Он посмотрел на нее:
– Это вы…
– Я! Ходила к ней. Не могла же я стоять и смотреть, как она губит моего сына.
– Вы… Как вы могли так поступить…
Не обращая внимания на его слова, матушка продолжала:
– Я сказала ей, мол, если вправду любишь моего сына, можешь спать с ним, но кормить его грудью больше не позволю.
– Она своим молоком мне жизнь спасла! – взвизгнул Цзиньтун. – Я бы уже был в могиле, если бы не она, и мою сгнившую плоть жрали бы черви!
– Знаю. Неужто ты думаешь, я когда-нибудь забуду, что она спасла тебе жизнь? – Матушка пристукнула посохом. – Немало лет творила я глупости, а теперь поняла: пусть ребенок лучше умрет, чем остается всю жизнь слюнтяем, которому от титьки не оторваться!
– Ну и что она сказала? – встревоженно спросил Цзиньтун.
– Она женщина славная. Возвращайся, говорит, домой, почтенная тетушка, и скажи братику, что подушка на кане Лао Цзинь для него всегда найдется.
– Но она замужем… – побледнел Цзиньтун.
– Ну соверши ты хоть какой-то поступок! – рассерженно бросила матушка. – Отправляйся к ней, если ты мой сын! Мне не нужен сын, которому никак не стать взрослым. Мне нужен такой, чтобы, как Сыма Ку или Пичуга Хань, мог принести и неприятности. Чтобы это был настоящий мужчина, который мочится стоя!
Глава 48
Направляясь к Одногрудой Цзинь, чтобы начать бурную жизнь настоящего мужчины – как он уяснил это из наставлений матушки, – мост через Мошуйхэ он перешел бравым молодцом. Но по дороге к новостройкам вся смелость мало-помалу улетучилась, как воздух из колеса с плохим ниппелем. В лучах солнца высились впечатляющие многоэтажные громады с украшенными разноцветной мозаикой стенами, а там, где пока еще шло строительство, огромные желтые стрелы кранов неспешно переносили тяжелые блоки. Барабанные перепонки мучительно вибрировали от адского звука отбойных молотков. На высоких стальных конструкциях возле песчаного хребта ярче солнца вспыхивали дуги электросварки. Телебашню обволакивала белесая дымка, глаза тоже застлала туманная пелена.

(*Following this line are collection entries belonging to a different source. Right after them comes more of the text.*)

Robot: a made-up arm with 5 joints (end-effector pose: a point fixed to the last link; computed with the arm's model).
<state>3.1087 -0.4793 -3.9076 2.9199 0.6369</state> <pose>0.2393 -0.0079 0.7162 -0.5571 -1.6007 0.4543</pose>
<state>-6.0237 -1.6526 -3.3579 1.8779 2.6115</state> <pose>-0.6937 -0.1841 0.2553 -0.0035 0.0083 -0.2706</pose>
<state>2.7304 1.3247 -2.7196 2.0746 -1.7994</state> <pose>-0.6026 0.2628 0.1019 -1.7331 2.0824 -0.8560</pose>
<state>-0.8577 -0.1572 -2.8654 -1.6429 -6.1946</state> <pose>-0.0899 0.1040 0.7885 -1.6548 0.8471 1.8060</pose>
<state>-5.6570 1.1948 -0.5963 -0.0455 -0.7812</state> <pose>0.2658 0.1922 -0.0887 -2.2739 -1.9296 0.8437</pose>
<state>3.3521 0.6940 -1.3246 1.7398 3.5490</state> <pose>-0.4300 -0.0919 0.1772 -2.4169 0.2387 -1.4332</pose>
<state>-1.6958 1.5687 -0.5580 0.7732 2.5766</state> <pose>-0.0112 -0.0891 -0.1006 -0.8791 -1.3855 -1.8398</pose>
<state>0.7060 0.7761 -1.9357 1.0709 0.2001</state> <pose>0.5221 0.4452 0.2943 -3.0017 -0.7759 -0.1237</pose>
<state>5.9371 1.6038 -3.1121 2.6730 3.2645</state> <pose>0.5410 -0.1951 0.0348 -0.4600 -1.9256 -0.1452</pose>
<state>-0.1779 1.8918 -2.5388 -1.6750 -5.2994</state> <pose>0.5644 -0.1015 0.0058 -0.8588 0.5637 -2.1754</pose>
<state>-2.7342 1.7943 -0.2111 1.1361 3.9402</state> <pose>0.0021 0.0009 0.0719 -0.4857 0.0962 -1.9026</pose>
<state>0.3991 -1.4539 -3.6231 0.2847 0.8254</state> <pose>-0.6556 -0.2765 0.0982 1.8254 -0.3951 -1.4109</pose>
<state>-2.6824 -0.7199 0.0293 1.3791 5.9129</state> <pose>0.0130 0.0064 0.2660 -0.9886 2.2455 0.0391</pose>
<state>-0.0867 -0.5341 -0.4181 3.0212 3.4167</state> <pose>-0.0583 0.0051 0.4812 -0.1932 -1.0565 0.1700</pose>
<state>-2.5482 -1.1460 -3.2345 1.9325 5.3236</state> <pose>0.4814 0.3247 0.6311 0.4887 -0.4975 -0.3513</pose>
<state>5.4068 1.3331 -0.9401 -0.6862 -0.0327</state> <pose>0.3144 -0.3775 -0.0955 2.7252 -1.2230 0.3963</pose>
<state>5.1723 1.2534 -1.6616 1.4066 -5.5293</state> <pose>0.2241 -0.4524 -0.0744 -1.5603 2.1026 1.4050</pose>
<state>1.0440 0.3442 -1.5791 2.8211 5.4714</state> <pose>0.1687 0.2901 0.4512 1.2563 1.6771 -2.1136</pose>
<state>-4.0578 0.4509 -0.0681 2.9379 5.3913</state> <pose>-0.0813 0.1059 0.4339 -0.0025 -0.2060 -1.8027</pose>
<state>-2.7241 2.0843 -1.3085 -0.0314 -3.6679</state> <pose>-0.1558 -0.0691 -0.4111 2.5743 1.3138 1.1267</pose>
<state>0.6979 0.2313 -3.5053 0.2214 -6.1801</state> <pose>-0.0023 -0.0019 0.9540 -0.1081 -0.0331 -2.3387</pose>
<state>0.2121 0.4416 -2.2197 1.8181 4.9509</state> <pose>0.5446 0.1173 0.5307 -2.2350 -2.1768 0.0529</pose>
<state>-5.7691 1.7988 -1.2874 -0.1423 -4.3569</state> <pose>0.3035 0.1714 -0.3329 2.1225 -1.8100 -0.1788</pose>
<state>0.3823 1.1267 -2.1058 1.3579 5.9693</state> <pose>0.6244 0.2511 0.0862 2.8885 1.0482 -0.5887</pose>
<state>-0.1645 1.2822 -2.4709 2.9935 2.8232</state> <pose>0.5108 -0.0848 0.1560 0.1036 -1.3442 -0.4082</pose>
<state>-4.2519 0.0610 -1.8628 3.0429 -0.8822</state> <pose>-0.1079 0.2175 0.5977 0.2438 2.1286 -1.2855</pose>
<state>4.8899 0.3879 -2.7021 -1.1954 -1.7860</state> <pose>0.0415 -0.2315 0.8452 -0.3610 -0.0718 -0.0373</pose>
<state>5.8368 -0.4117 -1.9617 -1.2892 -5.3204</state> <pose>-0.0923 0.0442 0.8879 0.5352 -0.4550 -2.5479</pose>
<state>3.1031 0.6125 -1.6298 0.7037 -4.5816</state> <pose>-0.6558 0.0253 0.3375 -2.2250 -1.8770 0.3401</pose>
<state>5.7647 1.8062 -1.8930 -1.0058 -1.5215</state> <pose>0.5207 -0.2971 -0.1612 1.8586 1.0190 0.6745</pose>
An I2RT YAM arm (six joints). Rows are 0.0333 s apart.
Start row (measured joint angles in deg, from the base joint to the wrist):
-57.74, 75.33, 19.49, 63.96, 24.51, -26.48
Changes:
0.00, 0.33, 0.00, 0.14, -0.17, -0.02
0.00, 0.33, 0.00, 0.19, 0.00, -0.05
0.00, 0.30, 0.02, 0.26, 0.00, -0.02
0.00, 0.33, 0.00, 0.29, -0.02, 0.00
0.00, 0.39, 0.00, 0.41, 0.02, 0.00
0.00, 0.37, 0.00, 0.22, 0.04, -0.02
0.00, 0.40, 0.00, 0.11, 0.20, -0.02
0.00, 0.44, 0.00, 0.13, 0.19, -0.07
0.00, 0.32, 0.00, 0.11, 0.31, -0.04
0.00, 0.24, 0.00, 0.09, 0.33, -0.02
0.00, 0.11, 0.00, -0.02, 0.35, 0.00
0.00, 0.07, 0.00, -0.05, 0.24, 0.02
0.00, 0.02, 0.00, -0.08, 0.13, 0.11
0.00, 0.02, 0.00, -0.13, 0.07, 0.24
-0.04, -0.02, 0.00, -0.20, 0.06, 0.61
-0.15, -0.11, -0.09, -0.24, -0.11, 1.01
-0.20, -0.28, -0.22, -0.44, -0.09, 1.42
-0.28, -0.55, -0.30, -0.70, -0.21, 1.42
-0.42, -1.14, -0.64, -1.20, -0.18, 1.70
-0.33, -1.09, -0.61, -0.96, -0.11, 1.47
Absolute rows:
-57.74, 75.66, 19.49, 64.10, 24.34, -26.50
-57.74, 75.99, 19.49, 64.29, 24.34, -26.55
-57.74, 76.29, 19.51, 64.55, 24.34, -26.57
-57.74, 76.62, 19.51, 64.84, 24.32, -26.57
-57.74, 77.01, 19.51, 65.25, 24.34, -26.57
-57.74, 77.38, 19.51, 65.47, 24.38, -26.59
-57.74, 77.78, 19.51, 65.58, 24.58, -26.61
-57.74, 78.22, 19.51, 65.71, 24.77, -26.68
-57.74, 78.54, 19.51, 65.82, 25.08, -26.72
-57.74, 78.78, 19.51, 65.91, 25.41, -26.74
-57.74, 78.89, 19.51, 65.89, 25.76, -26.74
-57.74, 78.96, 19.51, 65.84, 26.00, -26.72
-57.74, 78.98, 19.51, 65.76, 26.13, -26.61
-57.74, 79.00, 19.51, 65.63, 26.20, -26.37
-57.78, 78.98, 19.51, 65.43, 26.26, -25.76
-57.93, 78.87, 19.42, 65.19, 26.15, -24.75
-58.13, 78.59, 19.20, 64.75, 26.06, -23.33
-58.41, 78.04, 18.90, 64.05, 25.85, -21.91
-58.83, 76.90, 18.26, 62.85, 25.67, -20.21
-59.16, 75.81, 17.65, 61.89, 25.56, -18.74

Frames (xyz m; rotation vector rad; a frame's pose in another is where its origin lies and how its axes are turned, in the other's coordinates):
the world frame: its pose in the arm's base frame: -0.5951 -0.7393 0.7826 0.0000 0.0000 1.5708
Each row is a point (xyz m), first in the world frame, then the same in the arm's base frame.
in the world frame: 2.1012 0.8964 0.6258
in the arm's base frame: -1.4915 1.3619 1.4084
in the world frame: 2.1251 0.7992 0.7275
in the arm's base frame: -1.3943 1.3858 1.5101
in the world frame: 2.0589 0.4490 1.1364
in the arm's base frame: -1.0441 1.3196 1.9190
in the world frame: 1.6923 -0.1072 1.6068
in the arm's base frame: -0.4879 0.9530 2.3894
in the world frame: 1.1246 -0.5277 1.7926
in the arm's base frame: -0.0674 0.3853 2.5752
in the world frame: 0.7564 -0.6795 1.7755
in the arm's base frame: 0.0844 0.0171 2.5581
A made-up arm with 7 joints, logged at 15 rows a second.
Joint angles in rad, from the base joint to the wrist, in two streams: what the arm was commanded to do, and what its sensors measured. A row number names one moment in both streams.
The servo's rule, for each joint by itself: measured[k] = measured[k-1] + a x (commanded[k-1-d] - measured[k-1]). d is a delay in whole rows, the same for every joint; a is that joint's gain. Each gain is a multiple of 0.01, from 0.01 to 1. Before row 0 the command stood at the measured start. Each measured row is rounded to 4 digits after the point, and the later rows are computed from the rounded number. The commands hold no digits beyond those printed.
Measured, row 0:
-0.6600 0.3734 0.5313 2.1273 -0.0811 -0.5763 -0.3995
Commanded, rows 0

Матушка сказала, что пункт приемки вторсырья – владение Лао Цзинь – расположен у большого пруда, где когда-то расстреляли Сыма Ку, и Цзиньтун направился туда по широкой и ровной асфальтированной дороге. По обеим сторонам высились дома – и завершенные, и строящиеся. От усадьбы семьи Сыма Ку не осталось и следа, исчезла и вывеска фармацевтической компании. Несколько экскаваторов рыли там неглубокие траншеи, а на месте церкви возвышалось отливающее золотом новое семиэтажное здание. Со стороны оно смотрелось как полный золотых зубов рот нувориша. Большие – размером с овцу – красные иероглифы на золоте возвещали о силе и престиже Всекитайского промышленно-торгового банка, и в частности его филиала в Далане. На пустыре перед зданием был свален в кучу строительный мусор. Там остановился роскошный ярко-красный импортный лимузин. Выглядел он обаятельно-нежно, а в лакировку можно было смотреться как в зеркало. Из лимузина вышла импозантная женщина с мягкой кожаной сумочкой под мышкой. Черный шерстяной костюм европейского покроя, алый свитер с высоким воротом, под распахнутым пиджаком на груди – мерцающая жемчугами брошь, под свитером выдается высокая грудь, волосы аккуратно собраны на затылке коровьей лепешкой; светлый лоб открыт, кожа на лице белая, гладкая, как нефрит. Чуть отставленный зад, стрелки на брюках отутюжены так, что порезаться можно, черные кожаные туфли на высоких каблуках, темные очки, через которые не разглядеть глаз, и губы – яркие, сочные, будто только что съела вишенку и с них вот-вот потечет сок. Постукивая каблуками, она стремительно прошла через сверкнувший турникет и исчезла, как видение.